The make-up here extends to Jolie looking a shade or two too gaunt, if you ask me, her eyes flashing as she struggles to survive without the wings that Stefan has cruelly stolen from her. (The lipstick, it must be said, is pretty fab: stand by for Maleficent-themed nights coming to a friendly dive near you.) And as is often the case in such instances, the object of all the fuss - the apple-cheeked Aurora - seems a comparative blank well before the soon-to-be-16-year-old famously pricks her finger, and there's not much Elle Fanning, who carries the bulk of the role, can do beyond smile and look demure and wait for Brenton Thwaites (the Australian actor who plays her prince) to kiss her.

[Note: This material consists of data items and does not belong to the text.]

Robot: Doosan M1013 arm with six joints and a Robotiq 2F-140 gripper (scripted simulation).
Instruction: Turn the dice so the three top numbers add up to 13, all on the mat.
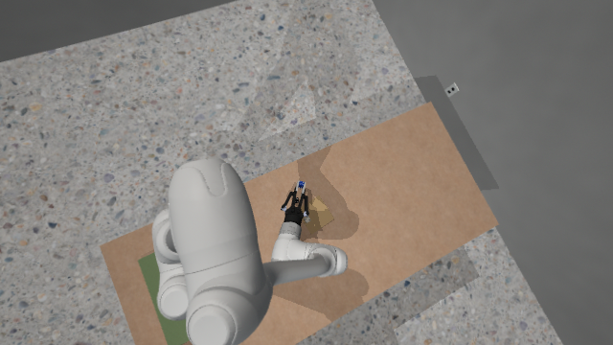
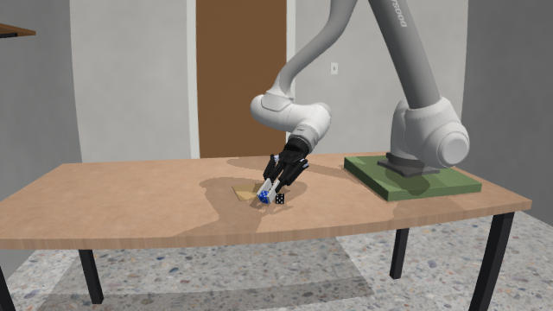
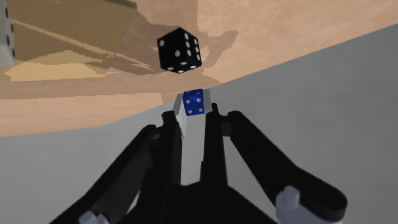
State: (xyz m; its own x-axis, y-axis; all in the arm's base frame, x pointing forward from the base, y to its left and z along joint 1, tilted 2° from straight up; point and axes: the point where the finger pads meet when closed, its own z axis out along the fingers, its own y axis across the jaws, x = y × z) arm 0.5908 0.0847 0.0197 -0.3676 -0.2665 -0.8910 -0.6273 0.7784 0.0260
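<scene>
My gripper is now 5 cm past the black die, 4 cm to the left of it and 4 cm above it. Round my hand: white die (5 cm behind, 14 cm to the right, 4 cm below); blue die (2 cm ahead, 1 cm to the left, 1 cm below); tan mat (1 cm behind, 15 cm to the right, 5 cm below).
</scene>
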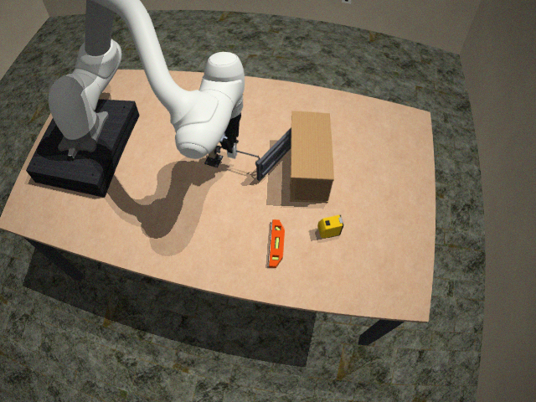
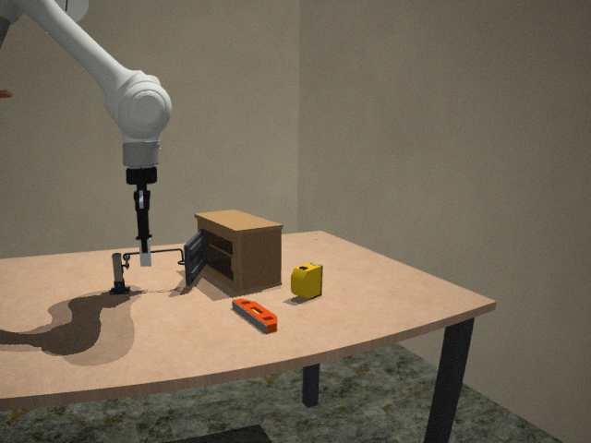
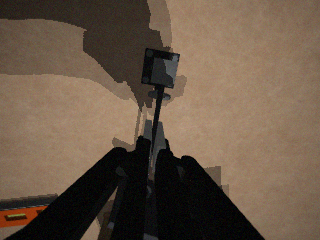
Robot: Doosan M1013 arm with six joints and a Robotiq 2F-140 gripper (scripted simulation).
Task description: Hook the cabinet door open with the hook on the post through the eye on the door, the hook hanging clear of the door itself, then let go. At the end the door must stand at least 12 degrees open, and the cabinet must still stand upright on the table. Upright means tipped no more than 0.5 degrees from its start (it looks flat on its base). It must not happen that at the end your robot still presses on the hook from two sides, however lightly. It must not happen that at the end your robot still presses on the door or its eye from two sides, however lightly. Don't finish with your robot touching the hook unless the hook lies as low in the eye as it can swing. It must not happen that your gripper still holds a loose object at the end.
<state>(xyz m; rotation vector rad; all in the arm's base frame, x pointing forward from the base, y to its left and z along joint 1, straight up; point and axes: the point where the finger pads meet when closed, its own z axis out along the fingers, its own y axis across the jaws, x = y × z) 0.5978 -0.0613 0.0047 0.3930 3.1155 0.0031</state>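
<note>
My hand is 20 mm short of the thin hook and 10 mm above it. From my hand the other things lie so: orange spirit level 160 mm ahead, 270 mm to the right, 90 mm below; dark door 130 mm ahead, 30 mm to the left, 30 mm below; yellow tape measure 320 mm ahead, 200 mm to the right, 60 mm below.
</note>
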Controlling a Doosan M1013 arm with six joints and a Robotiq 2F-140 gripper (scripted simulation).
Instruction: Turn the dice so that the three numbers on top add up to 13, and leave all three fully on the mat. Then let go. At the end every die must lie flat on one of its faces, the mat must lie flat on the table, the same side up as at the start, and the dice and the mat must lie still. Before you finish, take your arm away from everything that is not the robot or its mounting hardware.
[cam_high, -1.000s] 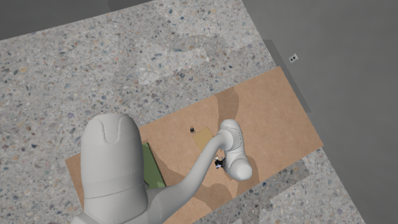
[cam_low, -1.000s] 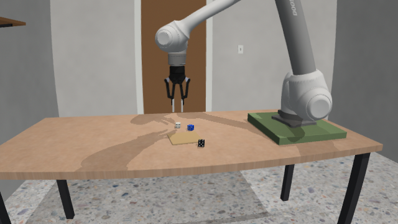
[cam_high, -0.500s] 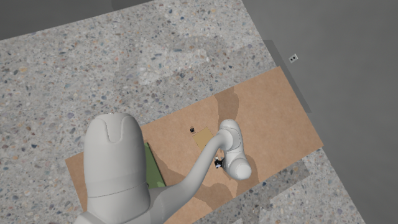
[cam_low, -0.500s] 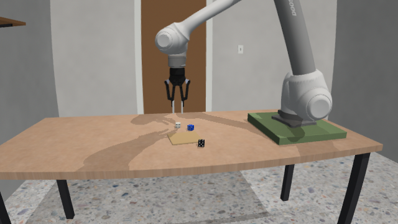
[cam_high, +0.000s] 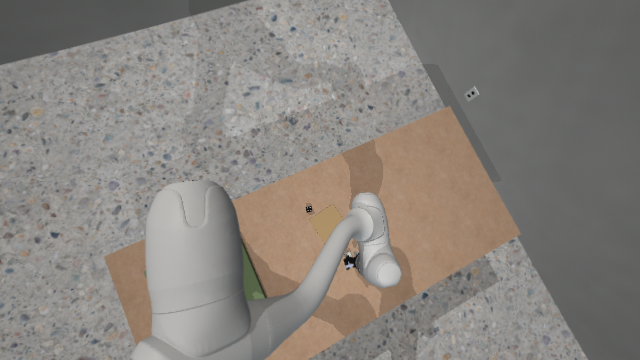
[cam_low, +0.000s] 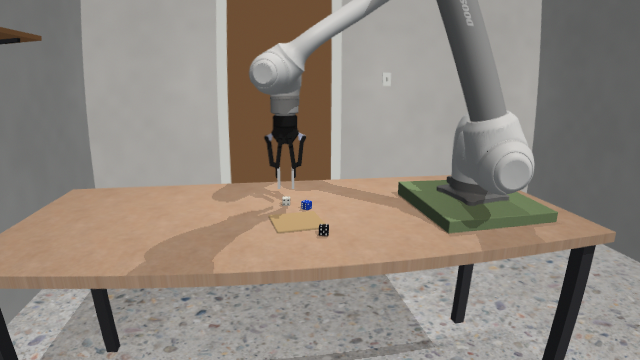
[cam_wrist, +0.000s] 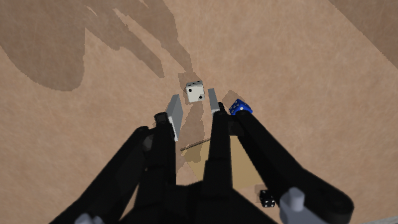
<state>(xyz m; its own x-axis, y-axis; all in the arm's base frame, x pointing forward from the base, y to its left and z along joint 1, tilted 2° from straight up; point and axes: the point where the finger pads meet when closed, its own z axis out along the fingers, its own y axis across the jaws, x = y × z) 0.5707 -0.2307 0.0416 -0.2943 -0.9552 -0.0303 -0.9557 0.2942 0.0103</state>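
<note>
Now: hand 8 cm above the white die. Also, from my hand: blue die (8 cm below, 6 cm to the left, 5 cm behind); tan mat (17 cm to the left, 9 cm below, 1 cm ahead); black die (28 cm to the left, 8 cm below, 3 cm behind).
</note>
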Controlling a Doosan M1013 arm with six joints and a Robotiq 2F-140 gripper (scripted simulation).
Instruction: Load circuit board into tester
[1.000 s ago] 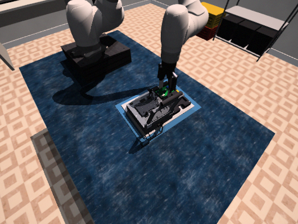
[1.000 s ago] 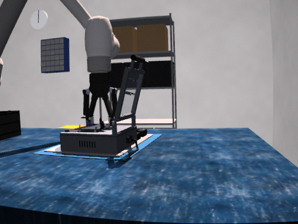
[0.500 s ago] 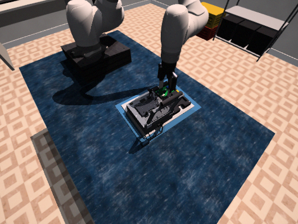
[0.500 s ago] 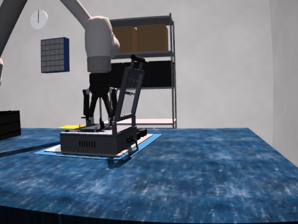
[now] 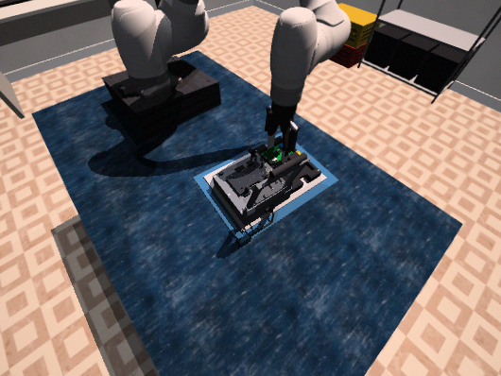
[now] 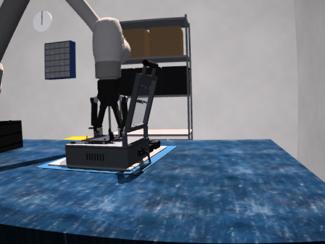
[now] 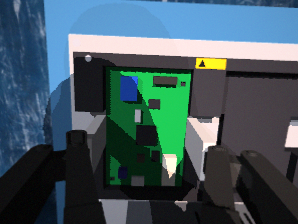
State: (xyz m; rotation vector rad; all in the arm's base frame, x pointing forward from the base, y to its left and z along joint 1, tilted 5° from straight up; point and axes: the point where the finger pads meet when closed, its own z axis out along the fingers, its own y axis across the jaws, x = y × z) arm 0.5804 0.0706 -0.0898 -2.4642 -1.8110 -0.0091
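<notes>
The green circuit board lies 2 cm below my hand. Also, from my hand: latch hook (11 cm to the right, 5 cm above, 4 cm behind); then tester lid (22 cm to the right, 14 cm above, 12 cm ahead); then tester plate (18 cm to the right, 3 cm above, 1 cm ahead).
</notes>
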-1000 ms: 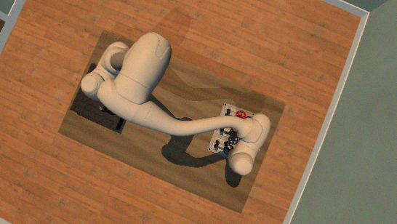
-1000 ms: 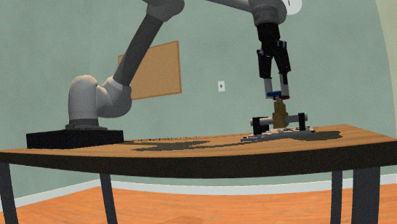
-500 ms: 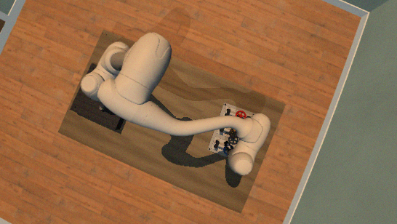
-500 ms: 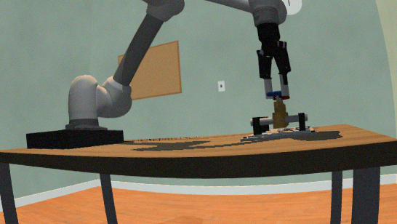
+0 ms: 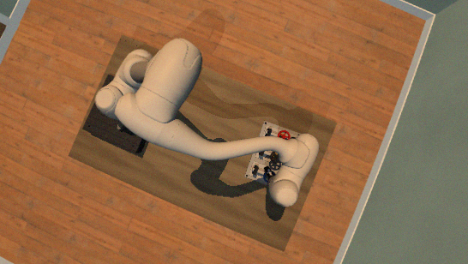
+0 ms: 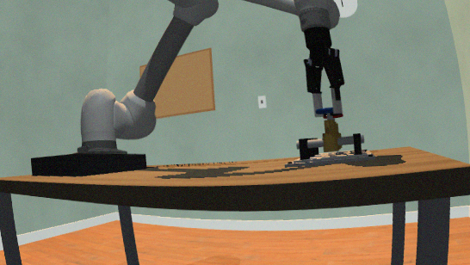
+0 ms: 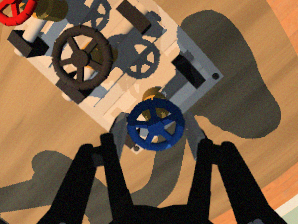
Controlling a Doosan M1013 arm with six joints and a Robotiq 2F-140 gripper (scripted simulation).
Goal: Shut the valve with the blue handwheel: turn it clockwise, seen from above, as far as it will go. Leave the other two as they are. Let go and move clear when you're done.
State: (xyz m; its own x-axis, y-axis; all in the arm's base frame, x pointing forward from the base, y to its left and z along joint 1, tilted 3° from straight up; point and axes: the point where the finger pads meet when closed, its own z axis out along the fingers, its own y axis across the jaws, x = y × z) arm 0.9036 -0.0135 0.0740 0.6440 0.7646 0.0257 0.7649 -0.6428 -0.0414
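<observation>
Now: hand 20 mm above the blue handwheel. From my hand the other things lie so: red handwheel (20 mm behind, 230 mm to the left, 20 mm below); then black handwheel (10 mm behind, 120 mm to the left, 20 mm below).
</observation>
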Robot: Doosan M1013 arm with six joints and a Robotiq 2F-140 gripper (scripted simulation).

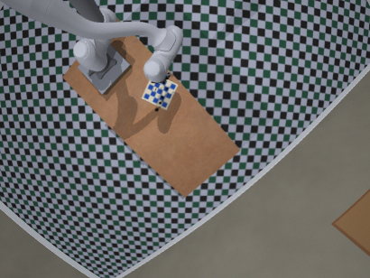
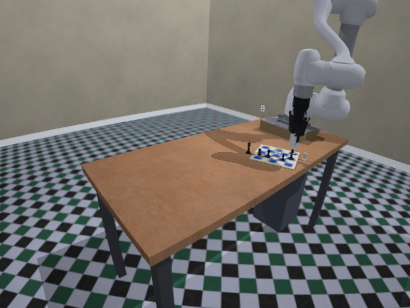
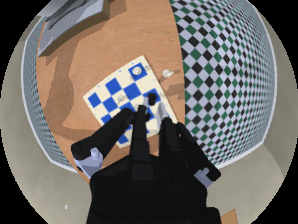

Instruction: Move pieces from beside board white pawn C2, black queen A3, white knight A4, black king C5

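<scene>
Right now the white knight is 6 cm behind my hand, 5 cm to the left of it and 9 cm below it. From my hand the other things lie so: black chess piece (12 cm ahead, 18 cm to the right, 7 cm below); blue-and-white chessboard (3 cm ahead, 7 cm to the right, 10 cm below); small white piece (1 cm behind, 9 cm to the right, 8 cm below).
</scene>
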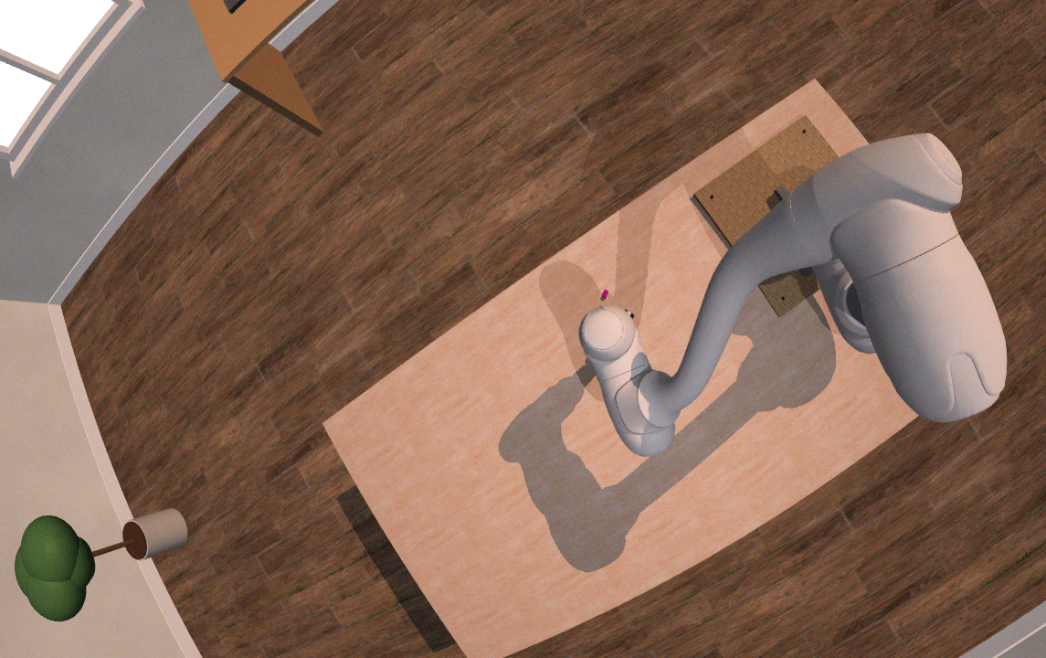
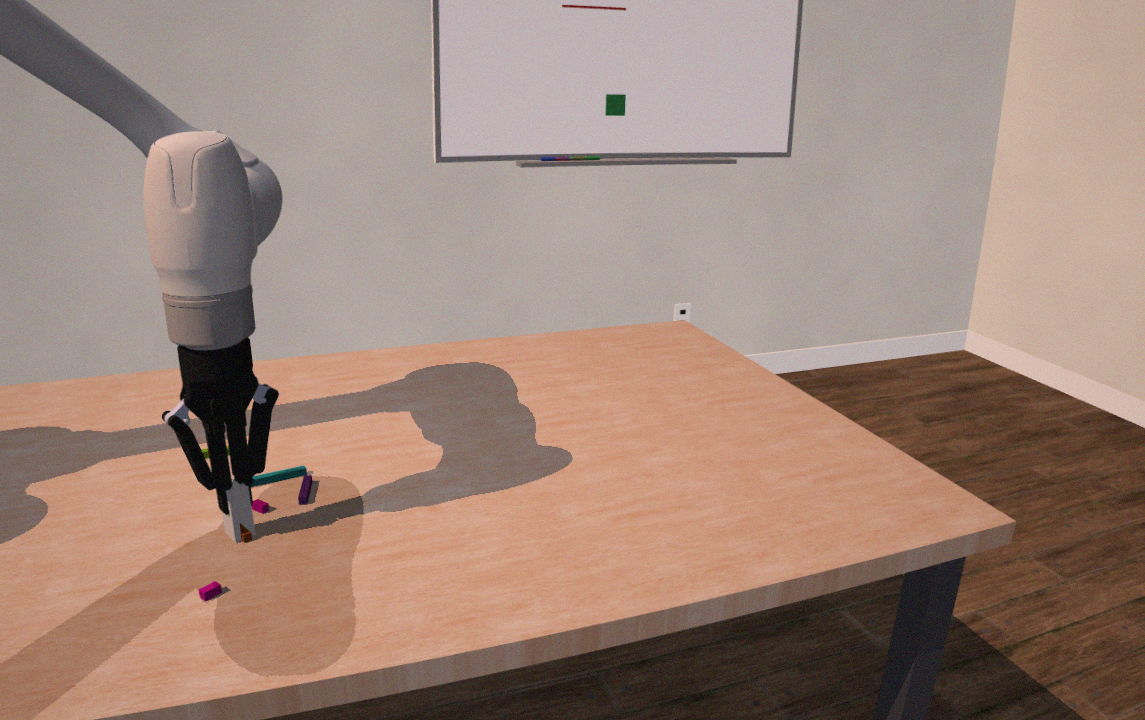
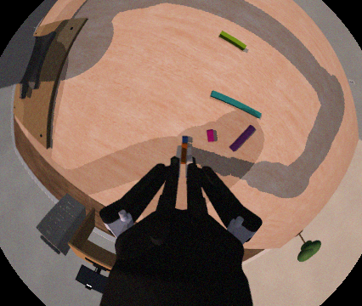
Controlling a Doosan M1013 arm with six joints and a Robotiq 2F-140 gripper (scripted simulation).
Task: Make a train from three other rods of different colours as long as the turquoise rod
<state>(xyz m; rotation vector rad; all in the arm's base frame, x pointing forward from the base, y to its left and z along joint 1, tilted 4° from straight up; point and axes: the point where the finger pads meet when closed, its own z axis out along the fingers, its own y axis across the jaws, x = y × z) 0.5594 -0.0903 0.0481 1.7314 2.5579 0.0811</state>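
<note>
Now: hand 30 mm above the orange rod. Also, from my hand: purple rod: 90 mm ahead, 80 mm to the left, 30 mm below; turquoise rod: 120 mm to the left, 40 mm ahead, 30 mm below; blue rod: 30 mm to the left, 30 mm below, 10 mm behind.
</note>
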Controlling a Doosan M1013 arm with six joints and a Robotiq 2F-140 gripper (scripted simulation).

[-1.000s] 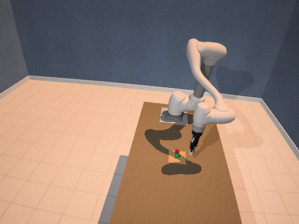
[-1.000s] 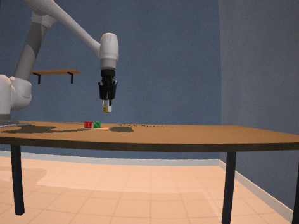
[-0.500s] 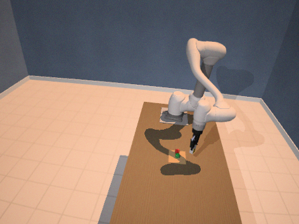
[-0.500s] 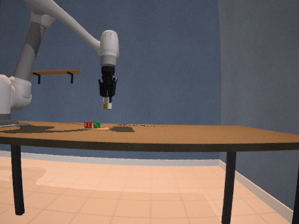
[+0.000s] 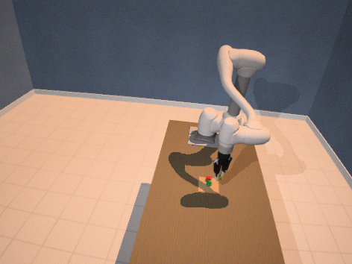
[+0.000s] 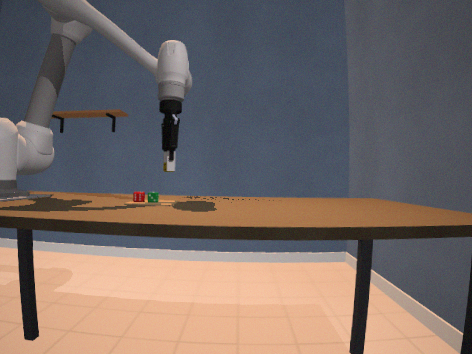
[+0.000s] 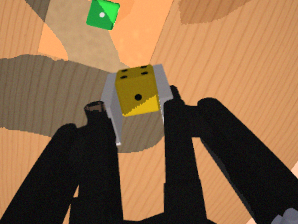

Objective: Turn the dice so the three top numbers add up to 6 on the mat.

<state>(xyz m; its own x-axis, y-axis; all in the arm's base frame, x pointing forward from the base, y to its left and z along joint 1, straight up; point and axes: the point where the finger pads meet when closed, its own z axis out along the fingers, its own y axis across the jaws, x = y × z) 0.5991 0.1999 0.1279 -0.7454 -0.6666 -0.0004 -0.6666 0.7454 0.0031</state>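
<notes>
My hand is 12 cm above the green die, 6 cm to the left of it and 3 cm past it. From my hand the other things lie so: yellow die 2 cm below; then red die 12 cm below, 7 cm to the right, 7 cm behind; then tan mat 13 cm below, 6 cm to the right, 3 cm behind.
</notes>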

In the end, the film is pretty much stolen outright by the three pixies, or good fairies, tasked with looking after Maleficent through her formative years while the poor child's dad rants and rages elsewhere. As played by Juno Temple, Imelda Staunton, and Lesley Manville, the trio (pictured above) first appear in diminutive form - they would appear to have been carried aloft via a set of eye-droppers - only to be transformed into something resembling actual size so they can raise a gently comic fuss over the fast-growing princess in their care. To find Staunton and Manville, in particular, larking about in this way is a particular hoot for those lucky enough to have caught their recent, decidedly intense turns on stage. In whatever realm they find themselves, long may these two ladies fly.